Directions: Which lines of the data hold the word "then"? Copy all of them.
(Data block)
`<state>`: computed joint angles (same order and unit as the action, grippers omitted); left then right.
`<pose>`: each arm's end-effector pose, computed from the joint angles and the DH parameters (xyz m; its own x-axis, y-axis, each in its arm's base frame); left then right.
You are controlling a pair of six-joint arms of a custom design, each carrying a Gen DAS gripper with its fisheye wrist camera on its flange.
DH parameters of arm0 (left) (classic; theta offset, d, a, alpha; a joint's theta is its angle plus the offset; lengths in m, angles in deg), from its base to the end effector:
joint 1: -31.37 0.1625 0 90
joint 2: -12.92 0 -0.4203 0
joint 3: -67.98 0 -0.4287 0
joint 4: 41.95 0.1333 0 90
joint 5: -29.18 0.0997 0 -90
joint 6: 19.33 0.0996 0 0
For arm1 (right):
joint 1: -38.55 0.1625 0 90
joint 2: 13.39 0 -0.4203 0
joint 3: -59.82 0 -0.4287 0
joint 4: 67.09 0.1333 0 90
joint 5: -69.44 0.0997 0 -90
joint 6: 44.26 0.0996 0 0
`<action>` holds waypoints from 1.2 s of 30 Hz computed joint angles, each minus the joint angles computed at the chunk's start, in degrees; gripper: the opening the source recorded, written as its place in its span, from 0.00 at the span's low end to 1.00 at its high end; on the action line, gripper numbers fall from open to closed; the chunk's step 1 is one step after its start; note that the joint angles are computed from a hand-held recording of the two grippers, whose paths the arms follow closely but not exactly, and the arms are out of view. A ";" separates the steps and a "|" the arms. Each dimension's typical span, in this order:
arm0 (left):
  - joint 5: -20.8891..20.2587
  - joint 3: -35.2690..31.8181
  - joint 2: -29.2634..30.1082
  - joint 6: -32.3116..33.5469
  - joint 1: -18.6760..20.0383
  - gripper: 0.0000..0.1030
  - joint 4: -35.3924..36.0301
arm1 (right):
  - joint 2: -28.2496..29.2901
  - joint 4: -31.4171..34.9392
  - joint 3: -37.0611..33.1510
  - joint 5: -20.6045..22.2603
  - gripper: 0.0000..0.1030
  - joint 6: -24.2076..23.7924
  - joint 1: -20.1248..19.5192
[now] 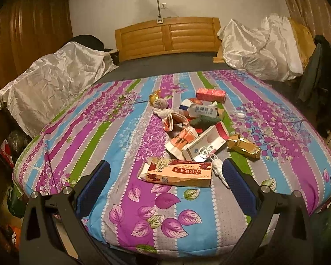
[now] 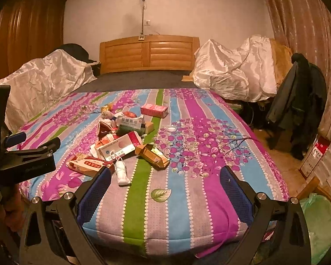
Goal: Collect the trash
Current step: 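Grasp the tan red-printed box with the left gripper while the right grasps the gold box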
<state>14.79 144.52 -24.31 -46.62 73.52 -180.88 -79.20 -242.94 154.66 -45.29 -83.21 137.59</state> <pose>-0.4158 -0.6863 0.1375 -0.5900 -0.2361 -0.7721 0.5181 0.6227 -0.5864 0.1969 -0.6545 0.3718 -0.6863 -0.1818 0.7042 -0.6654 0.5480 -0.5070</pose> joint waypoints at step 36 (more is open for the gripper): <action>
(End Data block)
Solution for this task:
`<state>`: computed joint angles (same order and unit as the action, grippers omitted); left then right.
`<pose>`: each arm's end-effector pose, computed from the joint angles and the DH parameters (xyz m; its own x-axis, y-axis, each in its arm's base frame); left then right.

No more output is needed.